Una de las ventajas, o las compensaciones, de ir haciéndose mayor es que se pueden ver amplitudes temporales con cierta perspectiva, y que se conoce a algunas personas desde hace mucho tiempo. Eso no quiere decir que uno se vuelva inevitablemente más lúcido. Conozco a coetáneos míos que viven en una nostalgia perpetua de no sé qué pasados mejores, o que cambian la historia pública y la personal a la medida de sus entusiasmos o sus desengaños de ahora. La memoria está llena de trampas, la principal de ellas su fragilidad, más peligrosa porque no solemos ser conscientes de ella. La experiencia puede no servir de nada, pero también ofrecerle a uno muestras amplias y por lo tanto significativas de hechos, de gestos y actos de personas.
Quizás lo pienso más estos días, estas dos mañana que he pasado en la feria del Libro. Hay caras conocidas, queridas, caras de gente de mi generación, de gente mayor, de jóvenes, algunos de ellos tanto que no habían nacido cuando publiqué las novelas que me piden que firme. Cuando todo dura tan poco -y todo ha durado siempre muy poco, no solo ahora- es grato comprobar que una novela que uno escribió hace más de veinte o de treinta años sigue teniendo nuevos lectores; que el fuego secreto y público de la literatura sigue transmitiéndose.

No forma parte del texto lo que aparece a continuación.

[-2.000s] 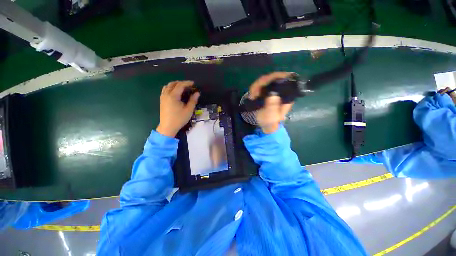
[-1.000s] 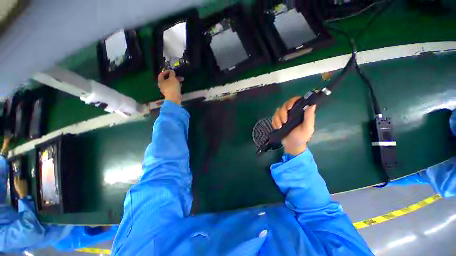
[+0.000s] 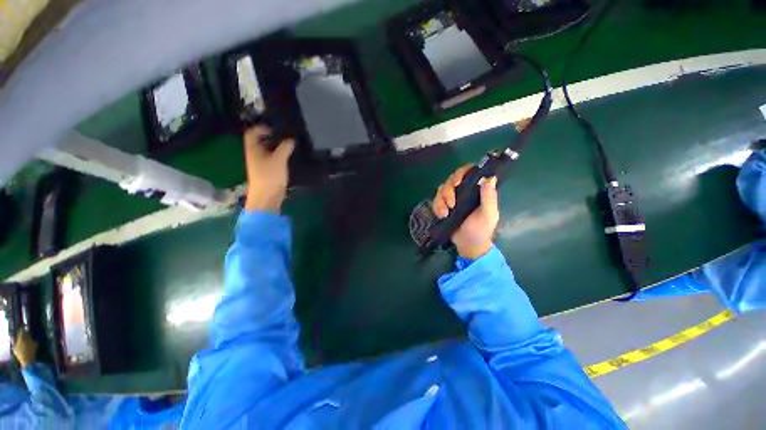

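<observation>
My left hand (image 3: 267, 175) grips the lower left corner of a black tray (image 3: 369, 117), its fingertips partly lost against the dark frame. The tray holds an open tablet unit (image 3: 333, 116) with a silver-white plate and small yellow parts along its top end. The tray lies across the pale rail, slightly tilted. My right hand (image 3: 472, 220) is closed around a black electric screwdriver (image 3: 467, 201), its tip pointing down left beside the round dark ringed dish (image 3: 422, 223), which it partly covers.
More units in black trays (image 3: 454, 57) lie on the green strip beyond the rail (image 3: 470, 123). A white pipe arm (image 3: 139, 174) is at left. Another tray (image 3: 76, 315) lies far left, near another person's hand (image 3: 25, 347). A black power box (image 3: 626, 225) lies right, with another person's sleeve beyond.
My left hand has moved from a unit beyond the rail to a neighbouring tray, which has come nearer and now overlaps the rail. My right hand still holds the screwdriver. The view has shifted.
</observation>
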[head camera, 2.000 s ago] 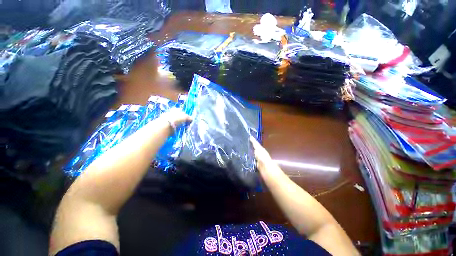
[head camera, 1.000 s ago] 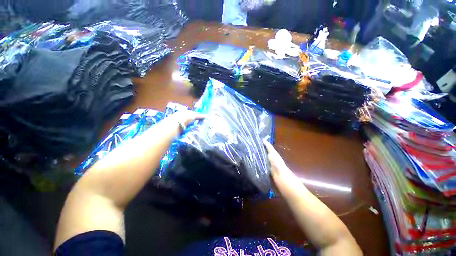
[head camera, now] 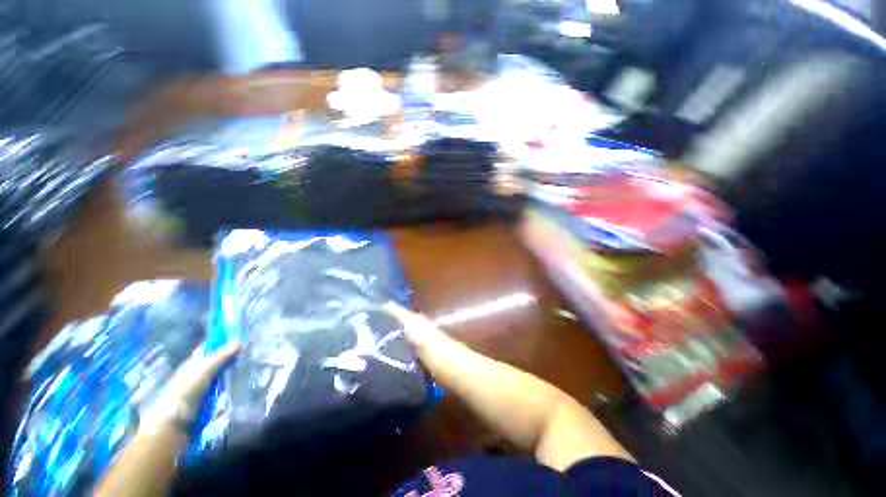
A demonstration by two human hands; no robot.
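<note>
A stack of dark bagged garments (head camera: pixel 321 330) with bright blue edges lies on the table right in front of me, its clear top bag shiny and wrinkled. My left hand (head camera: pixel 199 381) is at the left edge of the stack, blurred, its fingers against the blue edge. My right hand (head camera: pixel 413 328) is at the right edge, fingertips on the bag's side. The stack is between both hands. More blue-edged bags (head camera: pixel 97 379) lie fanned out at the left. The frame is strongly blurred, so the fingers' exact grip is unclear.
A row of dark bagged stacks (head camera: pixel 330 189) stands across the table (head camera: pixel 466 262). Bags with red bands (head camera: pixel 670 320) are piled at the right. Whitish loose plastic (head camera: pixel 534 102) lies at the far side. Dark garments are blurred at the left edge.
The view has swung to the right. The stack, tilted between my hands before, now lies flatter and squarer. My left hand has moved lower along its left edge.
</note>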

Estoy con un amigo y hago la cuenta de los años que llevo conociéndolo. Ahora acabo de leer una novela de John J. Healey, El samurái de Sevilla, y me acuerdo de cuando nos conocimos, en Granada, hacia principios de los ochenta. John era ya lo que ha seguido siendo siempre, una persona entre dos mundos, entre dos idiomas y dos países, un americano de Nueva York en España y un casi español en su país y su ciudad. Se movía por Granada y por la Alpujarra como un heredero concienzudo de Gerald Brenan y de los viajeros del siglo anterior. Aquella vida suya me impresionaba mucho, dado que el radio de mis viajes se reducía casi por completo al trayecto de la Alsina Graells Sur entre Granada y Úbeda. Entonces no sabíamos lo jóvenes que éramos. Ahora somos mayores de lo que nos damos cuenta. Pero no hay nostalgia porque de otro modo no habríamos atesorado tantas cosas vividas.

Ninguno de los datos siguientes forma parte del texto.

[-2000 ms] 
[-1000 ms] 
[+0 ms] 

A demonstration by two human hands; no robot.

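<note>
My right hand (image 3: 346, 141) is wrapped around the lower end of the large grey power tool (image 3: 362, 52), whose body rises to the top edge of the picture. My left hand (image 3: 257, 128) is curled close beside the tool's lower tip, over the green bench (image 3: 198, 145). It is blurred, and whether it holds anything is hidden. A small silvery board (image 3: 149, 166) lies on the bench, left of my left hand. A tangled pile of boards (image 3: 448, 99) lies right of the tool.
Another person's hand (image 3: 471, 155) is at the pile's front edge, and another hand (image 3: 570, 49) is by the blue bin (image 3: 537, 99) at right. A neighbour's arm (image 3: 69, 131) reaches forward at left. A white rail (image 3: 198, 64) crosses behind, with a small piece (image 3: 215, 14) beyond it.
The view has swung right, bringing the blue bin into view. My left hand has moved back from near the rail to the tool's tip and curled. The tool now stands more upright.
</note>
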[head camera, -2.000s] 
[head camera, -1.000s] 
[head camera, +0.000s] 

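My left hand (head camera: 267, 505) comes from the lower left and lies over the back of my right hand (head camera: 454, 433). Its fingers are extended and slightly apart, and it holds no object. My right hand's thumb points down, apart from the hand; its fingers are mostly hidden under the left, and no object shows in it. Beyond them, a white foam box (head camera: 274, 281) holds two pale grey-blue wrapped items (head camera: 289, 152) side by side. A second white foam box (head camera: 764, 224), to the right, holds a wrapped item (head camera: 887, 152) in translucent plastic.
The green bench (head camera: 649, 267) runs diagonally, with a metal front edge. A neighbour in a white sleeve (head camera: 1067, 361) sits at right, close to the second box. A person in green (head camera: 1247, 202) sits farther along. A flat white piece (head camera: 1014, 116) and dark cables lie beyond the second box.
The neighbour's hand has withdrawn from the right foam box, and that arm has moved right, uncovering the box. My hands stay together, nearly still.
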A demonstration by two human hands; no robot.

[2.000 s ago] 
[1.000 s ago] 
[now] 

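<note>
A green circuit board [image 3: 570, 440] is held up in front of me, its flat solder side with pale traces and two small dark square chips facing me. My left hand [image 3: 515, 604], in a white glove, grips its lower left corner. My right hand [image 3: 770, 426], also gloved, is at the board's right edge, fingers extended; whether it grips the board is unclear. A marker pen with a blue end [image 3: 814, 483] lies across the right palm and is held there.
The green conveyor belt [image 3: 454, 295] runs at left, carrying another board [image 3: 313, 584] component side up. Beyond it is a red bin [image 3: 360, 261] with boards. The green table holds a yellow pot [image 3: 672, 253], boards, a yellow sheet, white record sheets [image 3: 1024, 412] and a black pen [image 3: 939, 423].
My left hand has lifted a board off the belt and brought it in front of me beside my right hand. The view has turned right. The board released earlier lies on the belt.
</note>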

En todo el tiempo que llevo conociéndolo John Healey ha tenido varias vidas y se ha dedicado a muy diversos oficios. Entonces trabajaba en el equipo técnico de Víctor Erice en El Sur. Faltó de Granada unos años y cuando volvió venía de trabajar con John Huston en el rodaje de The Dead. A mí todo aquello me producía una gran envidia. John me describió a Huston dirigiendo la película en una silla de ruedas, con una mascarilla de oxígeno.

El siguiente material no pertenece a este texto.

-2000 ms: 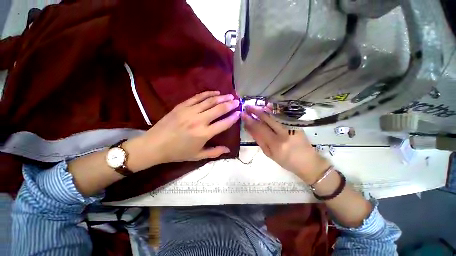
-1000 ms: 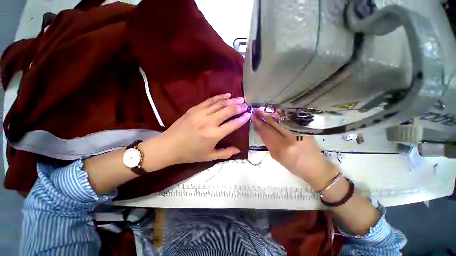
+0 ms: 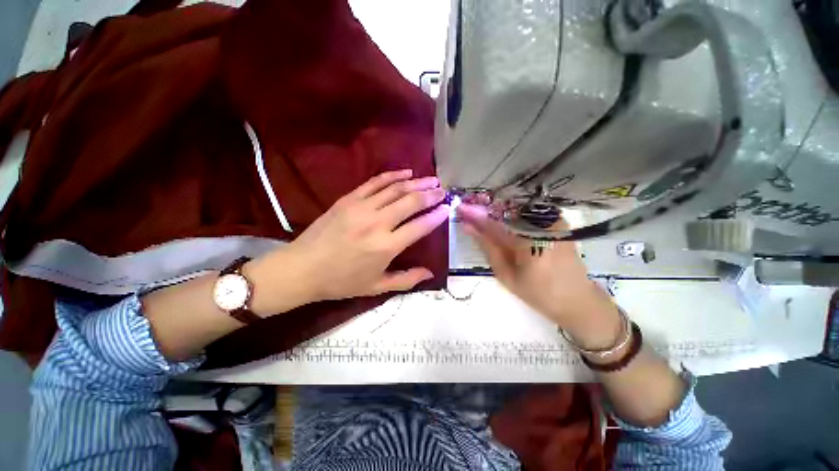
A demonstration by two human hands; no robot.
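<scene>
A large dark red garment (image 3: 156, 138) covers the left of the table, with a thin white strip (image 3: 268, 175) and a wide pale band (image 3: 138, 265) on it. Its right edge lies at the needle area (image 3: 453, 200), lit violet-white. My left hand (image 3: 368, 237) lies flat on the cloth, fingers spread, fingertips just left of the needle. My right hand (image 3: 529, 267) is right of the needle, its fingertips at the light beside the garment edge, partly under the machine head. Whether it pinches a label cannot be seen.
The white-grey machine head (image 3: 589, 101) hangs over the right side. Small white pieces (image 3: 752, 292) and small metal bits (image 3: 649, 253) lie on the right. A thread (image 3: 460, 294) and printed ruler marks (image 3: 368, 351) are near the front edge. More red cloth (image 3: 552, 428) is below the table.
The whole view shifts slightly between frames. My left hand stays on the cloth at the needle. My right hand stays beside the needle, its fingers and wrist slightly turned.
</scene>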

Ahora sigue entre un país y otro y es novelista. Publicó hace unos años una novela en la que imaginaba la relación entre de Herman Melville y Emily Dickinson: los dos polos simultáneos de la gran literatura americana, hombre y mujer, navegante y reclusa, narrador desbordado y poeta telegráfica. Y por seguir con ese nomadismo de la vida y la imaginación ahora ha publicado esta novela hecha a base de entrecruzamientos y simetrías todavía más inesperados, y sin embargo en gran medida reales. El samurái de Sevilla, que ha traducido al español Paz Peuneda, gira en torno a una aventura más desorbitada que cualquier ficción, aquella expedición de samuraís que llegaron a la Baja Andalucía en 1614, después de haber navegado a través del Pacífico, atravesado México, cruzado el Atlántico hasta la desembocadura del Guadalquivir. Que unos japoneses llegaran a Sevilla el año del Quijote de Avellaneda y formaran una colonia en Coria del Río, de la que todavía quedan descendientes, parece una de las historias de viajes tropicales y boreales de Persiles y Sigismunda. Healey, quizás porque tiene la imaginación adiestrada en idas y venidas, en encuentros fértiles de mundos lejanos entre sí, mezcla la documentación con el impulso novelesco para retratar la vida en un lado y en otro, las cosas vistas a través de una y otra mentalidad, la cultura guerrera pero sofisticada de Japón y la de la España barroca, oscurantista y pobretona de la limpieza de sangre. Lo vivido con normalidad es visto como exotismo a través de una mirada ajena. Y no hay nadie que no pueda ser exótico, y que con algo de proximidad se revele muy parecido, con la añadidura valiosa de su diferencia. La bahía de Cádiz y la de Yokohama pueden ser igual de fabulosas. No es de la documentación, sino de su experiencia de la vida, de donde John Healey ha obtenido el fondo de melancolía que ronda en la novela: en toda ida y en toda vuelta hay una parte de desgarro y otra de expectativa, pero habrá una, en uno cualquiera de los dos lados, que ya no tendrá regreso.